Feature Request: Implement Suffix Array and Suffix Tree
A Suffix Array for a string S of length n is an array of integers in the range [0, n-1] that specifies the lexicographical order of all suffixes of S. It is often used in conjunction with the Longest Common Prefix (LCP) array, which stores the length of the longest common prefix between consecutive suffixes in the sorted suffix array.
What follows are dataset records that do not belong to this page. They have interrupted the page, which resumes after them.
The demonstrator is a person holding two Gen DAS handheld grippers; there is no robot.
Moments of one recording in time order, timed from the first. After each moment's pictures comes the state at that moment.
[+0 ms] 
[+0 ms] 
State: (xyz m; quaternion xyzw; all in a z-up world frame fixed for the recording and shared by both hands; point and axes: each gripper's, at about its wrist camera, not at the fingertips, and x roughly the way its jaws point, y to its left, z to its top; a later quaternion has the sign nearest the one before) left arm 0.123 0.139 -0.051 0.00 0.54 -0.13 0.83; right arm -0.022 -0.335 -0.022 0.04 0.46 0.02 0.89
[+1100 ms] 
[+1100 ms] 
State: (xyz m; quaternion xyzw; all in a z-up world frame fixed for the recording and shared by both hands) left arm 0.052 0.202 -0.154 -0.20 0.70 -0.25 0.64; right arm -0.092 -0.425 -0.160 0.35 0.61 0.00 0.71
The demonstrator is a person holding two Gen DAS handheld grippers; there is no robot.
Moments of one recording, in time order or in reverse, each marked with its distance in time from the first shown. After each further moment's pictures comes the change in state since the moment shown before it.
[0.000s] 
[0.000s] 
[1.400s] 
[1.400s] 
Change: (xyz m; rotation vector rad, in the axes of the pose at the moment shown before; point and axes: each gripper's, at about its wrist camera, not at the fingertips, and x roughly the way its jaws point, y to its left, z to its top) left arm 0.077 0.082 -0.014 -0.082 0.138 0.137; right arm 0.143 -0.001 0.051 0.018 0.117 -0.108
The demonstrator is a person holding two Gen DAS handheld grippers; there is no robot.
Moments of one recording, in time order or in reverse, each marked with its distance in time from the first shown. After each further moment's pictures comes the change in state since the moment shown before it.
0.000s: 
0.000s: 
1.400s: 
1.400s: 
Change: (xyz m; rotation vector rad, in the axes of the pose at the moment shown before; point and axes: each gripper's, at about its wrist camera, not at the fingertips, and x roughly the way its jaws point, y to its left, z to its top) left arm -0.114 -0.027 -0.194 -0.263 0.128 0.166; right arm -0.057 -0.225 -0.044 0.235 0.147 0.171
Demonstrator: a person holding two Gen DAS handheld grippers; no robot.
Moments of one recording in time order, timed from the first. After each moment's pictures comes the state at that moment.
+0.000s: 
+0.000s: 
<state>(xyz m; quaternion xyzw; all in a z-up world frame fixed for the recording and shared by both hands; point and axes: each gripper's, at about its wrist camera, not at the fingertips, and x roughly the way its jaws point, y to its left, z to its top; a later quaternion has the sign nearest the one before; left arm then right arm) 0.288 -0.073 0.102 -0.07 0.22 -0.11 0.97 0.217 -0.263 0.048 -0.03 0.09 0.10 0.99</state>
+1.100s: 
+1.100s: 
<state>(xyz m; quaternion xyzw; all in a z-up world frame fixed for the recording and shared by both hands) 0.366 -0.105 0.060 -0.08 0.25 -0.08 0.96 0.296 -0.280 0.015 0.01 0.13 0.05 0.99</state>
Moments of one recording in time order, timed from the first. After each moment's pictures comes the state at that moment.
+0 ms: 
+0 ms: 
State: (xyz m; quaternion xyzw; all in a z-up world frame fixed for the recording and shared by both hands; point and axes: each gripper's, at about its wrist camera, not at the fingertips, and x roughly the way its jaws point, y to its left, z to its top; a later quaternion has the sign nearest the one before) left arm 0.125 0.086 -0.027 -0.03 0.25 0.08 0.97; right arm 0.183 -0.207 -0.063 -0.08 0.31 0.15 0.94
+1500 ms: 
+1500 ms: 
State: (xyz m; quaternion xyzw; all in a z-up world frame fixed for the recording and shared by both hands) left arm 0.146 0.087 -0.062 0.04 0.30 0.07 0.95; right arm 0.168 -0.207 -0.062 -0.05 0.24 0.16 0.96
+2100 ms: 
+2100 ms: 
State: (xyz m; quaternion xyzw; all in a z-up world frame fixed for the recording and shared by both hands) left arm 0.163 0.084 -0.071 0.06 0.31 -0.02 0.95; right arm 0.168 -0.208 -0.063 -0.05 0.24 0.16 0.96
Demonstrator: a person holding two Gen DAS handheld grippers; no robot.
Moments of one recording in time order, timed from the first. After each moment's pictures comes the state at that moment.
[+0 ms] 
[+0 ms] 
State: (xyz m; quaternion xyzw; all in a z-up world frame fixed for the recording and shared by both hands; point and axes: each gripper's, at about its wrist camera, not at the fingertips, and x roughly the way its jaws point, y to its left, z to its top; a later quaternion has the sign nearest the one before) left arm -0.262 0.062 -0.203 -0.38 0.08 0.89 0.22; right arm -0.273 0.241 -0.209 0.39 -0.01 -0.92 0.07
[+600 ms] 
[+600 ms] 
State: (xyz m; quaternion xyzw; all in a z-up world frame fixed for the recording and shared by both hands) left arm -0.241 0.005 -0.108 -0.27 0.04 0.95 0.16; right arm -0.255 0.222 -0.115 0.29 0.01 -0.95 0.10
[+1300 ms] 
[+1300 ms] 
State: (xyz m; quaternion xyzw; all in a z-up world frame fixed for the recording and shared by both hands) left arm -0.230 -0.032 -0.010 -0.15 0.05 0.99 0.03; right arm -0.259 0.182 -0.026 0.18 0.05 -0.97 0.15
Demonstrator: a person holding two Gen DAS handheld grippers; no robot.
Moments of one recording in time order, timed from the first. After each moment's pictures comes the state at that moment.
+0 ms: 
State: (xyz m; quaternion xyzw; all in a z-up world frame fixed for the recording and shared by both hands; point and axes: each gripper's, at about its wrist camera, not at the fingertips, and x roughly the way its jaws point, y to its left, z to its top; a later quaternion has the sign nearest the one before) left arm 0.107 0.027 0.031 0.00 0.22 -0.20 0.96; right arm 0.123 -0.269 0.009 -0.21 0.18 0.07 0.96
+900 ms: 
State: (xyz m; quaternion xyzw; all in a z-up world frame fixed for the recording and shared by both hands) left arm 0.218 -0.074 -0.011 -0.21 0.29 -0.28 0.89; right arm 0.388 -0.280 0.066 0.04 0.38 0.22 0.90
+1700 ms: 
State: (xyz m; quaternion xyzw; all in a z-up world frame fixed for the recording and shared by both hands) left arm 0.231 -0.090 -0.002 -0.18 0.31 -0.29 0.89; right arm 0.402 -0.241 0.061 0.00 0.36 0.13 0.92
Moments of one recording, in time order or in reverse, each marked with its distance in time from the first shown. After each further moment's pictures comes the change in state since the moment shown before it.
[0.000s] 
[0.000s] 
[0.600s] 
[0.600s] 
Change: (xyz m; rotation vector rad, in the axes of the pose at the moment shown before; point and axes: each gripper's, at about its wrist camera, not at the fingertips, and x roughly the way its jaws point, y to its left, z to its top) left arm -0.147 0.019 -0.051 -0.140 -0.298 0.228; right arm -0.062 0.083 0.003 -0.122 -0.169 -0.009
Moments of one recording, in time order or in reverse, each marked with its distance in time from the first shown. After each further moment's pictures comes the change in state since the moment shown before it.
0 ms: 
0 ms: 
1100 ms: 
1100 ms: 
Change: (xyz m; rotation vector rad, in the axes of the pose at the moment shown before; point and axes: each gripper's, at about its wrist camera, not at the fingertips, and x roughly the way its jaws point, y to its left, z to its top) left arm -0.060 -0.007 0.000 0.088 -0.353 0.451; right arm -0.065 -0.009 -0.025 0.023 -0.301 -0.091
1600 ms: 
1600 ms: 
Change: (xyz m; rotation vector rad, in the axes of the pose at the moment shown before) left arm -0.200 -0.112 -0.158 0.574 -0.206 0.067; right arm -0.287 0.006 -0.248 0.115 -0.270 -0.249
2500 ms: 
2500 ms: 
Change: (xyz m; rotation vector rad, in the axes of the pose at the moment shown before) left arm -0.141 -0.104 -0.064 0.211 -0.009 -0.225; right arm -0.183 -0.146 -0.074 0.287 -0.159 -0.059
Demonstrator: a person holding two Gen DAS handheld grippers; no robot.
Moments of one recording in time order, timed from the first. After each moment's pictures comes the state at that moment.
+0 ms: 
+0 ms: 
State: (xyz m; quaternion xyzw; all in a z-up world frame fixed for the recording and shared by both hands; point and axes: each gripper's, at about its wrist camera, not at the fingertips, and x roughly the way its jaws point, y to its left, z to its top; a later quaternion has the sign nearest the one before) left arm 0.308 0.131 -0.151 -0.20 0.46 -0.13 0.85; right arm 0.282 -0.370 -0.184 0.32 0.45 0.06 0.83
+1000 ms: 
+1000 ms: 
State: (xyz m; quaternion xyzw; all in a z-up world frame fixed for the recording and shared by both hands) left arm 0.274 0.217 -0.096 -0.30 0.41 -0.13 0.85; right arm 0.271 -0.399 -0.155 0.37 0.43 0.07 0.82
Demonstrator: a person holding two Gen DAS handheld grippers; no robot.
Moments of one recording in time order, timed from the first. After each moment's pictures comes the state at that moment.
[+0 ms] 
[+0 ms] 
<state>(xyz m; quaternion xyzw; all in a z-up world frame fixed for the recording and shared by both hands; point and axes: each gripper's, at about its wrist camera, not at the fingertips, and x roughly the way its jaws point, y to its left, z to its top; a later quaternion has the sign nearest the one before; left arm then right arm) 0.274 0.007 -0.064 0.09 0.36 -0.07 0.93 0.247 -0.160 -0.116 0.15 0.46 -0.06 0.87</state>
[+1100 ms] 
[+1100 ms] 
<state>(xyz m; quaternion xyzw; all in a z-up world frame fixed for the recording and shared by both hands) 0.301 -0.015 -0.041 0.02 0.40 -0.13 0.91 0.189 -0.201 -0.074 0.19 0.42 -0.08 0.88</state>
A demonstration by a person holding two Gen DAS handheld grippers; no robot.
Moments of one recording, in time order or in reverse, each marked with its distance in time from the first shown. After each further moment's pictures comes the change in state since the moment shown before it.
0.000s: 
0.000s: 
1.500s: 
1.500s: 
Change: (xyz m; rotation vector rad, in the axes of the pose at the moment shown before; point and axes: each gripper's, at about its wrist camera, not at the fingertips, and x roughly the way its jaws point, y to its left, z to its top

A Suffix Tree for a string S is a rooted tree where each edge represents a non-empty substring of S, and each path from the root to a leaf node represents a unique suffix of S. Internal nodes (except possibly the root) have at least two children.
Use Cases:
Both Suffix Arrays and Suffix Trees have numerous applications in various fields, including:
Bioinformatics: Sequence alignment, finding repeated patterns in DNA or protein sequences. Text Processing: Full-text search, indexing, text compression. Data Compression: Algorithms like LZ77 use concepts related to finding repeated substrings. Information Retrieval: Efficiently searching large text corpora. Computational Linguistics: Analyzing text structure and patterns. Finding the Longest Common Substring of multiple strings. Finding the Longest Palindromic Substring. String Alignment.
I propose implementing the following:
Suffix Array:
A class SuffixArray that takes a string as input during initialization. A method to build the suffix array. A method to optionally compute the LCP array. Methods for searching for a pattern within the text using the suffix array.
Suffix Tree:
A class SuffixTree that takes a string as input during initialization. A method to build the suffix tree.
I am interested in contributing to the implementation of these data structures. I would appreciate feedback from the project maintainers on this proposal.